Most of the annual catch of chum salmon has been created from hatchery fish. Chum salmon returning to spawn are used for artificial propagation every year. Therefore, the case of chum salmon examines the effect of 3–4 months rearing on smolt-to-adult survival of hatchery fish (C[C×C], see Araki et al. 2007a). Catches of Japanese scallop consist of released individuals and wild descendants reproduced from released spat. Naturally-born scallop larvae are collected and bred in net cages for one year in the wild before release. The case of scallop examines the rearing effect on survival and the RS of released spat (W[W×W]) in the wild. The red sea bream program in KB has used nonlocal parents and their progeny for multiple generations kept in concrete tanks. The contribution of hatchery fish to commercial landings in inner KB (IKB) was high at 41.2 ± 26.8% during 1989 and 2004. The time for rearing before release is about 100 days, 50 days in concrete tanks and 50 days in net cages. The case of red sea bream examines the effects of both juvenile rearing and domestication selection of breeders during several generations on survival and RS of hatchery fish (C[C×C]) in the wild.

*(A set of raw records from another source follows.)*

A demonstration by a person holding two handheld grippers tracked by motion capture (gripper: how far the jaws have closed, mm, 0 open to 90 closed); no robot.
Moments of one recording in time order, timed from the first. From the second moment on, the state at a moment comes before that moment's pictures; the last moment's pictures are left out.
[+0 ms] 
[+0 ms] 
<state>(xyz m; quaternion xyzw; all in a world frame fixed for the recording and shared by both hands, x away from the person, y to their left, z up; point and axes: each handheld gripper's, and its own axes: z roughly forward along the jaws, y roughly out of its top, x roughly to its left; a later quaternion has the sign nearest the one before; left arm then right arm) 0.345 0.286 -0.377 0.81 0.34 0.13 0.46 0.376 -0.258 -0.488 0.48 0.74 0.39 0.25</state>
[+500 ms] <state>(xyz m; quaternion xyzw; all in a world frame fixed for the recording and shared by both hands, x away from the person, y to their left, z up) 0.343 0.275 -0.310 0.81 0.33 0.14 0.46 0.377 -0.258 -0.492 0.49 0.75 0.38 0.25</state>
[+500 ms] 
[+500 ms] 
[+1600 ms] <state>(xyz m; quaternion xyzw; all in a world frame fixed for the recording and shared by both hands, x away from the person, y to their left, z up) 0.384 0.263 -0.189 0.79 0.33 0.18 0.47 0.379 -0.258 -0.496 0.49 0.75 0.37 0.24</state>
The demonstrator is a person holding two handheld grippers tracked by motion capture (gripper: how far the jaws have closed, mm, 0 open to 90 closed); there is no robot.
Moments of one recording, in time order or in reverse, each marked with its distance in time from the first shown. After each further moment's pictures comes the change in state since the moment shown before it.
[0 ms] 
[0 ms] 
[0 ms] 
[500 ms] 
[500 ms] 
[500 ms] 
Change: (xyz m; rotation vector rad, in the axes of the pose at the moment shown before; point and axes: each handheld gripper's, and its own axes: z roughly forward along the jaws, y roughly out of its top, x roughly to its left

The increased return rate and the fishery production of chum salmon demonstrated no decline in smolt-to-adult survival in hatchery-reared fish. High survival rates and increased fisheries production of scallop also showed no reduction in survival and RS of released spat. In contrast, the recapture rate for one-year-old red sea bream decreased consistently, suggesting a decline in the survival rate of hatchery fish born from broodstock used to rear multiple generations. The result suggests that hatchery-reared red sea bream were affected by domestication selection of breeders and weaker fish were removed by natural selection in the wild. Nevertheless, the wild catch of red sea bream has generally remained above the catch level at the commencement of release, with a high genetic mixing proportion of hatchery fish in IKB (39.0% ± 73.8%). These results suggest that the juvenile rearing effect and domestication selection of breeders on survival and RS were cancelled by natural selection. A longer rearing duration in a hatchery decreases the effect of natural selection in early life stages, in which natural mortality is very high in aquatic animals. Empirical data teaches us that hatchery-reared animals with relaxed natural selection in captivity are again exposed to natural selection in species-specific survival and reproductive processes with wild animals.